How it Works

GPUSprint is a lightweight visualization layer. The real magic happens inside your cluster where our open-source daemon securely parses GPU metrics, allowing you to get all metrics in completely open formats to build customized dashboards as you see fit.

The Architecture

1. DaemonSet

Our open-source Go agent runs securely as a DaemonSet on every accelerator node in your Kubernetes cluster. It binds to the host to access low-level PCI device telemetry directly from NVIDIA, AMD, Tenstorrent, and Cloud TPUs.

2. Metrics Export

The daemon formats raw hardware data into standardized OpenTelemetry (OTLP) and Prometheus metrics. It pushes these data points to your existing metrics sink (e.g., Datadog, Prometheus, or GCP Cloud Monitoring).

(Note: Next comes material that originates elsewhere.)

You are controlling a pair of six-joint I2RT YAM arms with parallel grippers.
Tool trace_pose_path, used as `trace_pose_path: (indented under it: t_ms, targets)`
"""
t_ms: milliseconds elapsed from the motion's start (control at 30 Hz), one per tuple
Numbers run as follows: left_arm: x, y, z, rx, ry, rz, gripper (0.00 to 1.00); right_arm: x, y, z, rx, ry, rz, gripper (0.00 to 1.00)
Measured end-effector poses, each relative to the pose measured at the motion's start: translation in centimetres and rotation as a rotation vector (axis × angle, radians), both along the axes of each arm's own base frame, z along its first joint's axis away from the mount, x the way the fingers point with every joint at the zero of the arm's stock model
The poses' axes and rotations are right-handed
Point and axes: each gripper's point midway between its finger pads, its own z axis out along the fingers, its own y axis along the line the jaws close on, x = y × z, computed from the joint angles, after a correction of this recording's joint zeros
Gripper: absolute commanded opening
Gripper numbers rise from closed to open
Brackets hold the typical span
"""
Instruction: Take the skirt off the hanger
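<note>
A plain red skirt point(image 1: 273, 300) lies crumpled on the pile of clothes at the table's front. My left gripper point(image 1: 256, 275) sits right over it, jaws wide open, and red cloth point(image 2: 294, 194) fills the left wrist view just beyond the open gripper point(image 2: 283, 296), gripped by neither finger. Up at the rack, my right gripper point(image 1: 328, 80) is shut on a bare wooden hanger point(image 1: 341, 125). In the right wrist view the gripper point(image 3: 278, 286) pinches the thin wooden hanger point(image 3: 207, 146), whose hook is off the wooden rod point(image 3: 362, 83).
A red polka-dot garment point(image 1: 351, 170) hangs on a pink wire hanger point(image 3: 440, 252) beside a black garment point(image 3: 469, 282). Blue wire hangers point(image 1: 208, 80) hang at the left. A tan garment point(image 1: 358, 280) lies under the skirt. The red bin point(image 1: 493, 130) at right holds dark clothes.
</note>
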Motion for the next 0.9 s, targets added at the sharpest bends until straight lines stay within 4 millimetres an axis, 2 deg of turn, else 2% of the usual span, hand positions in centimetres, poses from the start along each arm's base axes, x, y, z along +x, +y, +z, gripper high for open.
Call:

3. SaaS or Custom Dashboard

Because the data is stored in standard OpenTelemetry and Prometheus formats, you can use our GPUSprint UI, or completely customize your own dashboards in Grafana, Datadog, or whatever you choose. We correlate Kubernetes Pod metadata with raw hardware metrics out-of-the-box.

Your Metrics. Completely Open.

Every metric GPUSprint collects is exported in industry-standard open formats. You are never locked in. Pipe the data wherever you want - build your own Grafana boards, run custom PromQL queries, wire it into your alerting system, or feed it into your own ML pipelines.

Prometheus / OpenMetrics example

gpusprint_gpu_utilization_percent{

vendor="NVIDIA",

model="H100",

pod="trainer-job-0",

namespace="ai-workloads",

cluster="us-central1-a"

} 87.4

Works with your existing stack

Grafana + Prometheus

Full PromQL query access, unlimited custom boards

Datadog

Push via OTLP receiver, use alongside your existing infra metrics

GCP Cloud Monitoring

Native OTLP ingestion with Google-managed retention

Custom / Bring Your Own

Any OTLP-compatible backend works out of the box

100% Open-Source Agent

We believe security infrastructure shouldn't be a black box. Our node agent is written in Go and completely open-source. You can review the code, build it yourself, and verify exactly what telemetry leaves your cluster.

View the source code

Why a separate DaemonSet?

Deep Hardware Support: Official driver exporters often only support one vendor. Our agent unifies NVIDIA (NVML), AMD (ROCm), Tenstorrent, and TPUs in one process.
K8s Context: Hardware exporters know nothing about Kubernetes. Our daemon explicitly ties PCI device processes to specific Pods and Namespaces.
Low Overhead: Written in highly optimized Go, minimizing CPU footprint on expensive accelerator hosts.